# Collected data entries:
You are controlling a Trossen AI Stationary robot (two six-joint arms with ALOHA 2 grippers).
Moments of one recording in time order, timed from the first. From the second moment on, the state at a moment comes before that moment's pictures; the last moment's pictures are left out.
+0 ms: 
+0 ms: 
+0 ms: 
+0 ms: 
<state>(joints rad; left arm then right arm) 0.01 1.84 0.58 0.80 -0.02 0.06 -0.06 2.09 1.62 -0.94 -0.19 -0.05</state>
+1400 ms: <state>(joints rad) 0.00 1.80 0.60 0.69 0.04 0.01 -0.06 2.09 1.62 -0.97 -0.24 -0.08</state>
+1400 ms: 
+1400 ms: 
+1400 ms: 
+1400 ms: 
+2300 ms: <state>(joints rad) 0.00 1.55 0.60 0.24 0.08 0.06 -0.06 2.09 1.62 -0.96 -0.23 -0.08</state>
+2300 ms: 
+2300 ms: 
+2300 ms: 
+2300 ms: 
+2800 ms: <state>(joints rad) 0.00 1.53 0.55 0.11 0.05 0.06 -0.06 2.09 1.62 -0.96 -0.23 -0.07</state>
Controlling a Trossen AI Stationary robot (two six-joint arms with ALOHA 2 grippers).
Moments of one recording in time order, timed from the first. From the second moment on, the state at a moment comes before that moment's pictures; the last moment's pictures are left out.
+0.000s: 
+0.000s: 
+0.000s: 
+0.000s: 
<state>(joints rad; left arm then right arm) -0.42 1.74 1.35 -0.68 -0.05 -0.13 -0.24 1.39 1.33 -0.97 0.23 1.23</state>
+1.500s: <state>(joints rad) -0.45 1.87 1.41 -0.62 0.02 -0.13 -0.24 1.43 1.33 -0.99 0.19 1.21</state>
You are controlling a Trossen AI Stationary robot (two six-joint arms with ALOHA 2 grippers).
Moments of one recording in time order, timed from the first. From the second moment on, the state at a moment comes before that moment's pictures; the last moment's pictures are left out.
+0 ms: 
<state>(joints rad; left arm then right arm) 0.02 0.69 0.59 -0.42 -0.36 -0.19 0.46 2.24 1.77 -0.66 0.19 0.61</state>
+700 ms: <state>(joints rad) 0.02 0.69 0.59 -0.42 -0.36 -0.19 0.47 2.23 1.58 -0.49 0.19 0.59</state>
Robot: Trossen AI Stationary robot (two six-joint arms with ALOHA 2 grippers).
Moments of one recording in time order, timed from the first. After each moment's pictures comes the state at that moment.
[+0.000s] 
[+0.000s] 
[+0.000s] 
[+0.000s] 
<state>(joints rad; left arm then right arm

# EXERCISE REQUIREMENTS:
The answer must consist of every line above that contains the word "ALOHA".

# TASK ANSWER:
You are controlling a Trossen AI Stationary robot (two six-joint arms with ALOHA 2 grippers).
Controlling a Trossen AI Stationary robot (two six-joint arms with ALOHA 2 grippers).
You are controlling a Trossen AI Stationary robot (two six-joint arms with ALOHA 2 grippers).
Robot: Trossen AI Stationary robot (two six-joint arms with ALOHA 2 grippers).

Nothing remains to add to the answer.